The ratios are as follows:
- Between 0 and 2 minutes: 3/2 = 1.5
- Between 2 and 4 minutes: 7/2 = 3.5
- Between 4 and 5 minutes: 8/1 = 8
The ratio is not constant for Friend 2, so their graph does not represent a proportional relationship.
Friend 3: The points on Friend 3's graph are (0, 0), (2, 2), (4, 4), and (7, 7).
Let's calculate the ratios of levels passed and time played for Friend 3:
- At 0 minutes, Friend 3 passed 0 levels.
- At 2 minutes, Friend 3 passed 2 levels.
- At 4 minutes, Friend 3 passed 4 levels.
- At 7 minutes, Friend 3 passed 7 levels.
The ratios are as follows:
- Between 0 and 2 minutes: 2/2 = 1
- Between 2 and 4 minutes: 4/2 = 2
- Between 4 and 7 minutes: 7/3 = 2.33
The ratio is not constant for Friend 3, so their graph does not represent a proportional relationship.
None of the friends' graphs represent a proportional relationship, as the ratios of levels passed to time played are not constant for any of them.

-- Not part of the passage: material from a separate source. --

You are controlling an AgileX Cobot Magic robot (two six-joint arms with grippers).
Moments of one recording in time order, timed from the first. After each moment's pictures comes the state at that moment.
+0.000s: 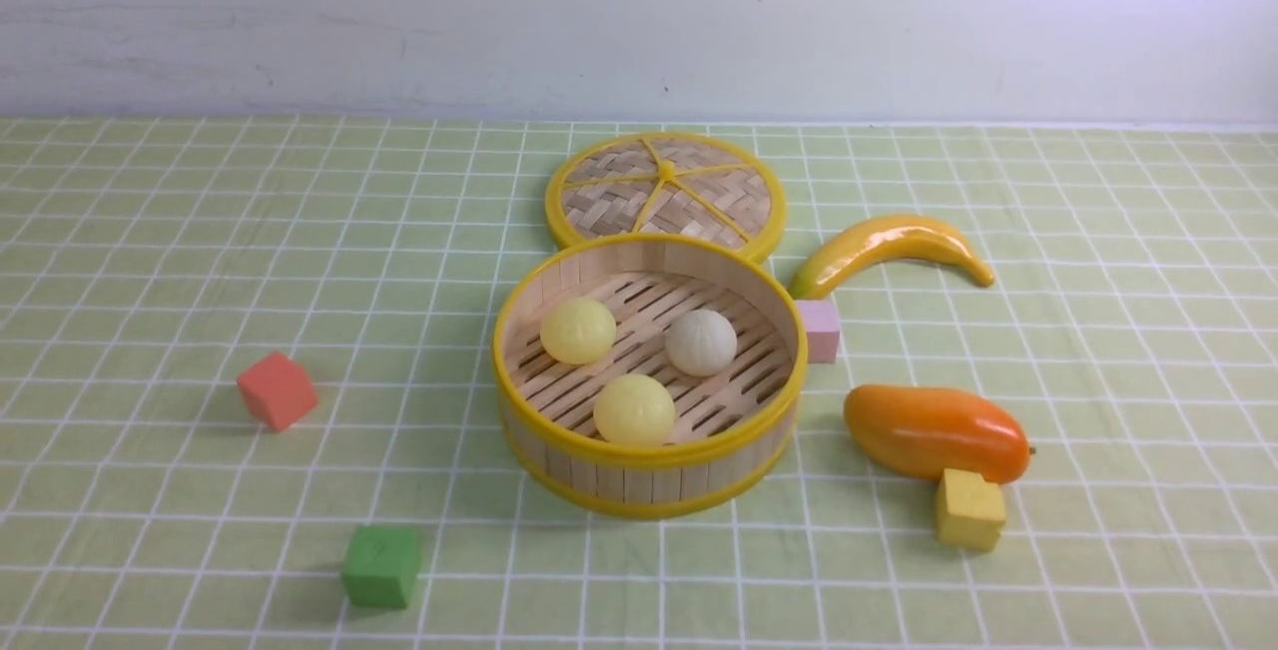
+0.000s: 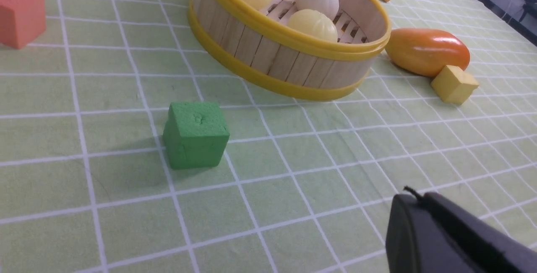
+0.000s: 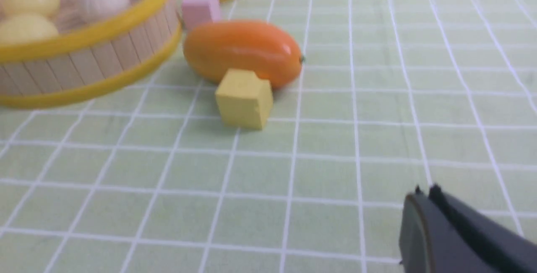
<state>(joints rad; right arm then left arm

To determine which friend's graph represents a proportional relationship, we need to understand what a proportional relationship means. In a proportional relationship, as one variable increases or decreases, the other variable also increases or decreases by a constant rate.
Looking at the graph, we can see that Friend 1's graph does not represent a proportional relationship because the rate of change is not constant. For example, from 0 to 2 minutes, the level passed increases by 3, but from 2 to 4 minutes, the level passed increases by 3 as well. This indicates a constant rate of change.
Friend 2's graph also does not represent a proportional relationship because the rate of change is not constant. From 0 to 2 minutes, the level passed increases by 3, and from 2 to 4 minutes, the level passed increases by 4. This indicates a changing rate of change.
However, Friend 3's graph does represent a proportional relationship. From 0 to 2 minutes, the level passed increases by 2, and from 2 to 4 minutes, the level passed also increases by 2. This indicates a constant rate of change.
Therefore, Friend 3's graph represents a proportional relationship.
To determine which friend's graph represents a proportional relationship, we need to look for a line that passes through the origin (0,0) and has a constant rate of change.
From the given information, line 2 passes through the origin (0,0) and has a constant rate of change. Thus, Friend 2's graph represents a proportional relationship.